Comédie du remariage
La Dame du vendredi (1940) d’Howard Hawks avec Cary Grant, Rosalind Russell, Ralph Bellamy
Screwball comedy échevelée, La Dame du vendredi peut aussi se voir comme l’archétype même de ce que Stanley Cavell a nommé la « comédie du remariage ».
Journaliste brillante, Hildy (Rosalind Russell) va trouver son ex-mari et employeur Walter Burns (Cary Grant) pour lui annoncer qu’elle épouse un modeste assureur et quitte son emploi pour changer de vie. Hâbleur et manipulateur, Burns ne l’entend pas de cette oreille et tente de la convaincre de rester pour couvrir une affaire judiciaire : pour des raisons électorales, Earl Williams doit être pendu le lendemain matin alors que le journal tente d’obtenir pour lui une remise de peine…
Dès les premières minutes, le spectateur est convaincu que ce couple est fait pour se rabibocher et couler ensemble des jours heureux. Mais toute l’habileté de Hawks va consister à rabattre les enjeux sentimentaux du récit (parvenir à récupérer son ex-femme pour l’épouser à nouveau) sur des enjeux « professionnels ». Il ne s’agit pas pour Walter de séduire Hildy qui le connaît trop bien pour ça mais de la « ferrer » avec un scoop juteux. La Dame du vendredi devient alors une course contre la montre haletante : à la fois trouver les mots pour empêcher une condamnation à mort douteuse, déjouer les plans machiavéliques de politiciens véreux et, accessoirement, empêcher Hildy de prendre son train en compagnie de son futur époux.
Adapté d’une pièce de théâtre qui connaîtra un certain succès à l’écran puisqu’avant la version d’Howard Hawks, Lewis Milestone l’avait transposée au cinéma en 1931 (The Front page) et que Billy Wilder puis Ted Kotcheff en proposeront également une nouvelle version ; La Dame du vendredi pourrait souffrir de cette origine et d’une mise en scène un peu ingrate (unité de lieu, beaucoup de dialogues…). Le génie du cinéaste va résider dans cette manière de faire crépiter les répliques et de faire accélérer au maximum le rythme à ses comédiens.
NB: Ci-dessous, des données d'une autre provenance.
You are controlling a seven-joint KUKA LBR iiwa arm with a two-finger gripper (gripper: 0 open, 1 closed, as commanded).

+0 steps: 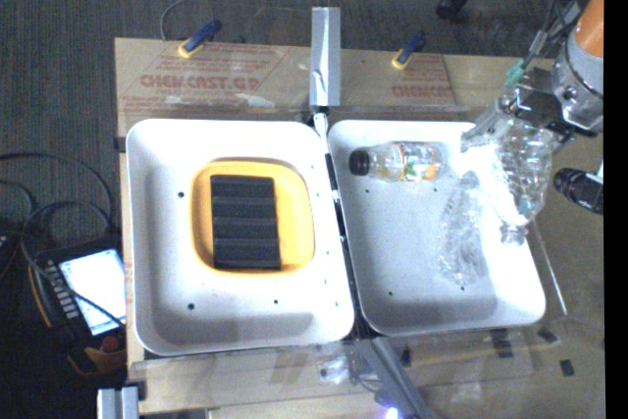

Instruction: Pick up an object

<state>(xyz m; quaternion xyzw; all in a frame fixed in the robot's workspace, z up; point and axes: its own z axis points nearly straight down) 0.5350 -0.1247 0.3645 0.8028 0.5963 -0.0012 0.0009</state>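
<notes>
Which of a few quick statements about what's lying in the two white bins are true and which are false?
1. The yellow tray with black ridged insert lies in the left bin. True.
2. The plastic bottle stands upright. False: it lies on its side in the right bin.
3. The bottle's cap is black. True.
4. The clear crumpled plastic lies in the left bin. False: it is in the right bin.
5. The gripper hangs over the left bin. False: it is near the right bin's far right corner.
</notes>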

Comme dans L’Impossible monsieur bébé, il y a une véritable dimension enfantine dans les gestes et les mots frénétiques des personnages : coups de pied sous la table, cachette dans un bureau, rosseries permanentes… Il faut voir comment Walter s’y prend pour éloigner systématiquement et de manière malhonnête son rival et sa mère.
Mais ce qui surprend, c’est aussi le fond de gravité qui sourd constamment de ces jeux très drôles.
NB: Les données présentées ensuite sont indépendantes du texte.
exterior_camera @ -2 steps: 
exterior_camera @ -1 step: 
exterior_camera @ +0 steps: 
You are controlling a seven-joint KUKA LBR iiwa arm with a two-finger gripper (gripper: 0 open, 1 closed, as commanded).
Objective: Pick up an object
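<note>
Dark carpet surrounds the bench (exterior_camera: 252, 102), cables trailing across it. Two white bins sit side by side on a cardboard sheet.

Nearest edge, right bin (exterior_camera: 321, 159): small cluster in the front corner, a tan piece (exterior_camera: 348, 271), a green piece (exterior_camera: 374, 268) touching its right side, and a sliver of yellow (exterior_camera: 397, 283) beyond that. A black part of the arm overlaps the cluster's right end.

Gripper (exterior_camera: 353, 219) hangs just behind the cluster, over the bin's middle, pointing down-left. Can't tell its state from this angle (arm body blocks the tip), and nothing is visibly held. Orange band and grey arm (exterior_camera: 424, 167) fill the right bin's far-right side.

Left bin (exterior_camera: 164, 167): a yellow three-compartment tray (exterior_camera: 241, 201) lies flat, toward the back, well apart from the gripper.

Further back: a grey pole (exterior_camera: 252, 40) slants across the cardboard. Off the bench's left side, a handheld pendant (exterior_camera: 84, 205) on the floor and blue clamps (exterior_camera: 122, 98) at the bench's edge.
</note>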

Une des scènes les plus étonnantes est celle où une jeune femme se défenestre pour aider le condamné à mort qui est parvenu à s’évader et à se cacher. Tout à coup, le rire se fige et de la même façon qu’il filme les femmes comme les hommes et vice-versa, Hawks parvient à montrer l’horreur du monde adulte à travers des jeux enfantins.
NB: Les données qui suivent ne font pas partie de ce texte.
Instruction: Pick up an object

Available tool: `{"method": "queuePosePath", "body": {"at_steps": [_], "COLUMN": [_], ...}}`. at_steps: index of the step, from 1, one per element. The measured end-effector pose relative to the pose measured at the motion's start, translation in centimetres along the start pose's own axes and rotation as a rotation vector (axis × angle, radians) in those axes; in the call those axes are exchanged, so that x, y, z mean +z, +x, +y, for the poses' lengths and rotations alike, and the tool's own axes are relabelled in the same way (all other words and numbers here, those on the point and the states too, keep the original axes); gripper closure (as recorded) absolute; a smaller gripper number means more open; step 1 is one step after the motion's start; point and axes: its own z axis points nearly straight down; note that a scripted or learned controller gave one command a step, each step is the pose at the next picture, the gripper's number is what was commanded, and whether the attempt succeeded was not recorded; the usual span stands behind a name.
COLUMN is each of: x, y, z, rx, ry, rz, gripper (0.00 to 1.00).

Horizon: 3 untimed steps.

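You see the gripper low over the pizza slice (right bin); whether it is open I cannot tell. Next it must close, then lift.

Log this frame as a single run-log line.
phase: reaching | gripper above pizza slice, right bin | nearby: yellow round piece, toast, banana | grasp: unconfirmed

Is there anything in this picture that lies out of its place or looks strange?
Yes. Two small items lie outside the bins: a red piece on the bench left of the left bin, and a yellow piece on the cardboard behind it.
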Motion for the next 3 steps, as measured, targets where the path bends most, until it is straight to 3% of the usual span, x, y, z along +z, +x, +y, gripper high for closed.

Derrière la comédie légère d’un remariage attendu se devine la corruption politicienne, le cynisme d’une presse prête à tout pour un bon scoop et des personnages qui utilisent les pires méthodes pour parvenir à leurs fins (voir le personnage de Louis, homme à tout faire de Walter mais véritable petit truand).
Du coup, même si La Dame du vendredi reste une comédie enlevée souvent très drôle, notamment grâce à l’abattage comique du couple Cary Grant et Rosalind Russell ; c’est un arrière-goût amer qui reste dans la bouche. La légèreté n’est ici qu’une façade pour décrire un univers trouble et l’enjouement de la réconciliation finale masque une vision du monde finalement assez désenchantée (il est fait quelques allusions à la situation du moment -1940- en Europe).